I've documented Amnesty's anti-Israel bias many times. For starters:

Amnesty UK's duplicity, bias and false accusations against Israel
Sky News bias and Amnesty hypocrisy
Amnesty implies the ICC is a Zionist tool
Amnesty officially calls Turkel report a "whitewash" - with no proof  (More details here.)
Amnesty blames Israel for PalArab abuse of women
Amnesty International: When even-handedness is stupid
Amnesty supports a confessed Hezbollah spy
Amnesty's hateful bedfellows

JCPA just published a paper showing how HRW and Amnesty treat targeted killings (TKs) differently when done by Israel and when done by every other Western state. And once again, the bias of human rights groups against Israel is clear (although HRW's is, as usual, much worse):

In total, the author has identified 14 AI documents denouncing the Israeli TK policy.

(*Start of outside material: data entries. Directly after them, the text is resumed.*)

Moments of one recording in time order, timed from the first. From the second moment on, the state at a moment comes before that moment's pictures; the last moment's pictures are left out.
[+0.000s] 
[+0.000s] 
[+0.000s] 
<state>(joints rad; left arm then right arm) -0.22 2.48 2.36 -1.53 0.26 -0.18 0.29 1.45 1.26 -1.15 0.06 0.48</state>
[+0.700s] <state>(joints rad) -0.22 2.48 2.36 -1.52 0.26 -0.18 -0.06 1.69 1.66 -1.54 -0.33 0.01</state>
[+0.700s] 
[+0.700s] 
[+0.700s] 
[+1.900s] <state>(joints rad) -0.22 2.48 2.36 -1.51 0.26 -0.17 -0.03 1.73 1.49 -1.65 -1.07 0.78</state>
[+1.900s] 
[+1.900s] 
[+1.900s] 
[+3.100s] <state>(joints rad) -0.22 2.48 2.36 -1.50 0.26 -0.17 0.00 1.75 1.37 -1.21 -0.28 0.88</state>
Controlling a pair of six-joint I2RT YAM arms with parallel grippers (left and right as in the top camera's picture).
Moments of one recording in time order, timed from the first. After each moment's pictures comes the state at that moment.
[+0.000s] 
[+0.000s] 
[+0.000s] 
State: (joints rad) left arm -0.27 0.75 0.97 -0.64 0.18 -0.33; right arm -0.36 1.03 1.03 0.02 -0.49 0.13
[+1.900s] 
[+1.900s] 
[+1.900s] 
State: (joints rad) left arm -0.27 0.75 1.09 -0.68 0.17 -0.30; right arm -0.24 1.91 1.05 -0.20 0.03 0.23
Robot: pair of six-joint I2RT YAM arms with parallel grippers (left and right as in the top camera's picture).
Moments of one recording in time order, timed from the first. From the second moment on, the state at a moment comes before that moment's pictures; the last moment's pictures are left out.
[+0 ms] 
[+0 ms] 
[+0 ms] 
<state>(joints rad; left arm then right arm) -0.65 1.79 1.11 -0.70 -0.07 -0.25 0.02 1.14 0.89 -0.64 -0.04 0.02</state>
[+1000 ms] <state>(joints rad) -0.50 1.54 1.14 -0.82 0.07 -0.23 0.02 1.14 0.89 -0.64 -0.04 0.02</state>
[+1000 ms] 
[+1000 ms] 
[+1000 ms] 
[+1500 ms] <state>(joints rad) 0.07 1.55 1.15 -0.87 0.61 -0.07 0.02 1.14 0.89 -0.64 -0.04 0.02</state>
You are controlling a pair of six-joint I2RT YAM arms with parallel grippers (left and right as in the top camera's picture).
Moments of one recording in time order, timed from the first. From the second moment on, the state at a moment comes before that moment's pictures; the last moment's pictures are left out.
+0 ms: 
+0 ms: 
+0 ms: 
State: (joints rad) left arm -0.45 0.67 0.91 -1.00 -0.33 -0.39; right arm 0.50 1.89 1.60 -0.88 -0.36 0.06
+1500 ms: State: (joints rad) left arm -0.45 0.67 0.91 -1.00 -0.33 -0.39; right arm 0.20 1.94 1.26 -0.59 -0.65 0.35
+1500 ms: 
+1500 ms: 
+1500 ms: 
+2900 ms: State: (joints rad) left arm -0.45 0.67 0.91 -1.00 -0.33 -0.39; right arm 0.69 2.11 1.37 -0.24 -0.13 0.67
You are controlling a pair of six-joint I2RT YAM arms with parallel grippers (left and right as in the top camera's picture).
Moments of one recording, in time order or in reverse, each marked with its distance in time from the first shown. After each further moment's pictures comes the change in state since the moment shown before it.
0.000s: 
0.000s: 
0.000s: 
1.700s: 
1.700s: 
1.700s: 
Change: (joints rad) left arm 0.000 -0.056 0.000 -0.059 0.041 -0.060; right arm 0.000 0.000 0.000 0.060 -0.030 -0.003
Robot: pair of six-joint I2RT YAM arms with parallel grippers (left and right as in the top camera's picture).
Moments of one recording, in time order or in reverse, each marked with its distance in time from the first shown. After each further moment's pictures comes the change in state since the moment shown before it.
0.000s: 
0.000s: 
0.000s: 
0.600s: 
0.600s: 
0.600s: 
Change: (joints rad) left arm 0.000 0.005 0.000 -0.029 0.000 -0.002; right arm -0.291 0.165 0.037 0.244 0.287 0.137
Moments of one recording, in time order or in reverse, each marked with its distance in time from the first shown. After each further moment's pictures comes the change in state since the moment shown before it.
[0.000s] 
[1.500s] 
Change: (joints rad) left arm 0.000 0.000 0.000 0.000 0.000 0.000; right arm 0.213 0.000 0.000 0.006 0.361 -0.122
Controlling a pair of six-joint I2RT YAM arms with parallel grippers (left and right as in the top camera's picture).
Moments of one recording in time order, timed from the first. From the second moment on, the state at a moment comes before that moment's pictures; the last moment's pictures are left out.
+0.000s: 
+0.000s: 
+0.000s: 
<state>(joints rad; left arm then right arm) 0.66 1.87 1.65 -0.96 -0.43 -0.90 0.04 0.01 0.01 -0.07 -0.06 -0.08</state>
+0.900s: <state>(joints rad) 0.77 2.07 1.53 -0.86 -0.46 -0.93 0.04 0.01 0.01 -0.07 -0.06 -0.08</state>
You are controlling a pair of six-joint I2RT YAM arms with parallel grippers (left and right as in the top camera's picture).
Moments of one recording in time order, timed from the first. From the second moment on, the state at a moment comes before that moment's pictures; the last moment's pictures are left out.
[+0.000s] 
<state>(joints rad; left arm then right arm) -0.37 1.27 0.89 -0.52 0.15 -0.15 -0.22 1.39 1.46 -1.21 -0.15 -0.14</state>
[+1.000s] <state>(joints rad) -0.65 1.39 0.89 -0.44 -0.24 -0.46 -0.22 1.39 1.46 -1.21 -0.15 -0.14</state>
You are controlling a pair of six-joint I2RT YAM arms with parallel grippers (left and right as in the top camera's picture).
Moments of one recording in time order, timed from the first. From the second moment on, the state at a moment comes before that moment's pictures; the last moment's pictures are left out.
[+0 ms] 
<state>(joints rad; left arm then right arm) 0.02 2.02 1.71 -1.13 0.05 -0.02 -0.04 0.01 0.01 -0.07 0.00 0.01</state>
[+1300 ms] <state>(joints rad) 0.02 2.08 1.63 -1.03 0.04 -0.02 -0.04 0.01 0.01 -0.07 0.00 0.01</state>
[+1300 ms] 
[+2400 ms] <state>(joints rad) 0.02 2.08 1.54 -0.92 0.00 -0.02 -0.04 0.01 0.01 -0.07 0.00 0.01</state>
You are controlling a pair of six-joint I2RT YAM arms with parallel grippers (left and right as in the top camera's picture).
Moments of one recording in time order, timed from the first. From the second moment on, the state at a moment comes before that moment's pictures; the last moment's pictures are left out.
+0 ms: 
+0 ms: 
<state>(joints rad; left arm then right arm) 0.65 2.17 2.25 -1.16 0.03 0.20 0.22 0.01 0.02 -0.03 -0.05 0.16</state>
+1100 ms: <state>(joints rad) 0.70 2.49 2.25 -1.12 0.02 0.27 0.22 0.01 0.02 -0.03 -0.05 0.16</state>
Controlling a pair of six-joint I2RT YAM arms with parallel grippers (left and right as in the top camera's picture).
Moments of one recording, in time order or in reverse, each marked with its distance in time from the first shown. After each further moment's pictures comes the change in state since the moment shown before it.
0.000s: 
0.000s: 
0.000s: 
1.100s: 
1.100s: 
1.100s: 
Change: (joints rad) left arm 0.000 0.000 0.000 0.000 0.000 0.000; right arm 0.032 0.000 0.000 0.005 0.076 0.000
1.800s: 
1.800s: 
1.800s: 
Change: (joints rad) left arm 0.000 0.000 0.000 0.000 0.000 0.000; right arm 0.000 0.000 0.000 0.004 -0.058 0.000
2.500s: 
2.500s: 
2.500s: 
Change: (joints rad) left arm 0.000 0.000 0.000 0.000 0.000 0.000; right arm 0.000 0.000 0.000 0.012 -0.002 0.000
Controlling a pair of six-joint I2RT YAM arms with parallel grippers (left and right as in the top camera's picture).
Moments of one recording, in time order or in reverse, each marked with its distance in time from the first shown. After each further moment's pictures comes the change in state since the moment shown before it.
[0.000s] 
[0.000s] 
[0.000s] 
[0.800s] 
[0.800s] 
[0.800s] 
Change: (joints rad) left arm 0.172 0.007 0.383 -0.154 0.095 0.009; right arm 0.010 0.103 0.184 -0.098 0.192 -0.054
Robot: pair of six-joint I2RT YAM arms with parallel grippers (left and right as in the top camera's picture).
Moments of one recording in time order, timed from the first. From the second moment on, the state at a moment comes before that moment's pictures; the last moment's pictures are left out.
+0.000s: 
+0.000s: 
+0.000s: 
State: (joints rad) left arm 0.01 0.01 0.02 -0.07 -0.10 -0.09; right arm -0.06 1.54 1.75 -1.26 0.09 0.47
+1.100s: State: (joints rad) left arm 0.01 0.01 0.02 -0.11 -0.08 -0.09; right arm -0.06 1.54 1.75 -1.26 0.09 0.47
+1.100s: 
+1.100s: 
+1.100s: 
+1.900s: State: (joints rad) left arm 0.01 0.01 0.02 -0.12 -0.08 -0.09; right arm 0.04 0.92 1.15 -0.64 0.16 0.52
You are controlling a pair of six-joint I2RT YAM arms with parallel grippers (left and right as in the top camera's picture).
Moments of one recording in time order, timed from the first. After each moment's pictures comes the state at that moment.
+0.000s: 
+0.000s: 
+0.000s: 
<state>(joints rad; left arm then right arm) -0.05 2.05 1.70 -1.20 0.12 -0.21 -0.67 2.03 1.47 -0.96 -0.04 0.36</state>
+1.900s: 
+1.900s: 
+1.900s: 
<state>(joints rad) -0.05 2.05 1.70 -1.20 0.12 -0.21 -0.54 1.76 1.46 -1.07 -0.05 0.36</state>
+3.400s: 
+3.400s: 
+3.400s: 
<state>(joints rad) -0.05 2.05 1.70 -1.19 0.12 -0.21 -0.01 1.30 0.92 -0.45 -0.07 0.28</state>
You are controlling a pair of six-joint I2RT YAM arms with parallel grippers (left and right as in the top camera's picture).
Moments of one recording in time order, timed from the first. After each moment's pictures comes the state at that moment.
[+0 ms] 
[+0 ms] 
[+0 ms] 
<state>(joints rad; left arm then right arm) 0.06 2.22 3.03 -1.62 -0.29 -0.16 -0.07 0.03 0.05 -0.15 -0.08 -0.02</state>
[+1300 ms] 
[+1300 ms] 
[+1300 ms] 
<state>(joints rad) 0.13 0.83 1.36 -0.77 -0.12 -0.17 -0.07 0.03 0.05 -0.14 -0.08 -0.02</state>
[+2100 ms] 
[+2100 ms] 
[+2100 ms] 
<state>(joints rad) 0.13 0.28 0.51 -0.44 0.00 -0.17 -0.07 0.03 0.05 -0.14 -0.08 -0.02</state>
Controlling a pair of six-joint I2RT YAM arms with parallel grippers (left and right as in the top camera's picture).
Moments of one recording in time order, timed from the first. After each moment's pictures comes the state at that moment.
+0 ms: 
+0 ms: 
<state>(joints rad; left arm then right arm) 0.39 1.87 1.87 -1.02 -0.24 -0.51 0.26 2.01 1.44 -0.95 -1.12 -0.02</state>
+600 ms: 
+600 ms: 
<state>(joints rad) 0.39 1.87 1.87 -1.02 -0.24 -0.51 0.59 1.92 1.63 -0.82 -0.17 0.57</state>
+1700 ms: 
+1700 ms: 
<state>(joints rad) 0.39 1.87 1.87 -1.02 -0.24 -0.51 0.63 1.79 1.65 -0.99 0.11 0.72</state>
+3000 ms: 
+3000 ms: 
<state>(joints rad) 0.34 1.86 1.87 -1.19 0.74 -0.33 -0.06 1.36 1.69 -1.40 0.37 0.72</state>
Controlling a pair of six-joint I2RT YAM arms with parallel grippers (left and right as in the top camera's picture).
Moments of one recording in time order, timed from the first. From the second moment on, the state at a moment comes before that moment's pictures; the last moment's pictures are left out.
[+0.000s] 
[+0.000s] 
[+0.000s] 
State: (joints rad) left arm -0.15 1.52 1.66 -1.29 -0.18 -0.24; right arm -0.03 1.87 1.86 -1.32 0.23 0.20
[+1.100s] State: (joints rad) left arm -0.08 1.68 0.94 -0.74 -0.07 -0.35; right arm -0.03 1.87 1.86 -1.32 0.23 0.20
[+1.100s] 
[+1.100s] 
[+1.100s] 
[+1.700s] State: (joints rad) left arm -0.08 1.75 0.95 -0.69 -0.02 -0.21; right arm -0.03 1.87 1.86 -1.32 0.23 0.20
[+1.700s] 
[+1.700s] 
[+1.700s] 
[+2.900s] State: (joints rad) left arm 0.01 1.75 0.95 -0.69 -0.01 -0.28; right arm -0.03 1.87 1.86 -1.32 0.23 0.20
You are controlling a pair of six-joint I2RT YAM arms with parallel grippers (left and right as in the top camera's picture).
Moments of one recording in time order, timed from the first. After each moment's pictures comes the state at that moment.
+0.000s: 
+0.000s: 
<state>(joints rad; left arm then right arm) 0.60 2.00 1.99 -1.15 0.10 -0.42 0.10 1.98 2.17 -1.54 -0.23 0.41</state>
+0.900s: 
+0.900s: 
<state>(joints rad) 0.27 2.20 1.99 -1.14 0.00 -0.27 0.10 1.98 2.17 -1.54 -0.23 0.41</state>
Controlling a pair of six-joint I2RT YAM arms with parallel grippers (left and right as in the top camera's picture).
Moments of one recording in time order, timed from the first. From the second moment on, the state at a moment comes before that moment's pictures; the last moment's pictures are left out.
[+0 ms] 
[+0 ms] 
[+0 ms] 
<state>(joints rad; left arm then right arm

AI has released precisely the same number of reports regarding Western TKs. In other words, AI has released the same number of reports criticizing a single country’s policy, as the number it has released concerning the same policy employed by several countries – the U.S. and its allies – in numerous theaters since 9/11 (including Iraq, Afghanistan, Somalia, Syria, Yemen and Pakistan). Although the Israeli TK policy and the Western TK policy have been implemented for approximately the same period of time, the Western TK policy is used far more frequently, in at least five countries, with a far greater incidence of collateral damage. In contrast, the Israeli TK policy is used only in the Gaza Strip and the West Bank with a very low rate of collateral damage. Therefore, the number of AI’s critical reports targeting Israel appears unbalanced, verging on biased – a clear violation of the principles to which AI is supposedly committed.

AI’s material is characterized, moreover, by inaccurate and disparate terminology. In every document released by AI which mentions Israeli TKs, Israeli TK policy was branded as categorically “unlawful” and Israeli TKs were consistently referred to as “assassinations” and/or “liquidations.” As discussed in detail in Part II, Section B, supra, killing militants during an armed conflict cannot, under the laws of war, be considered “assassination,” or “liquidation,” nor be “unlawful.” Moreover, at the time that AI made these statements there was no consensus that Israeli TKs – or Western TKs, for that matter – were unlawful. In fact quite the opposite is true....

Meanwhile, AI has never used this terminology, which in and of itself implies illegality and culpability, concerning Western TKs. AI has never clearly and irrevocably condemned Western TKs, choosing instead to neutrally refer to them as “air raids,”“air strikes,”220 and “missile strikes.”In fact, AI has rarely, if ever, expressed clear reservations regarding the Western TK policy – other than perhaps when referring to the TK in Yemen in 2002.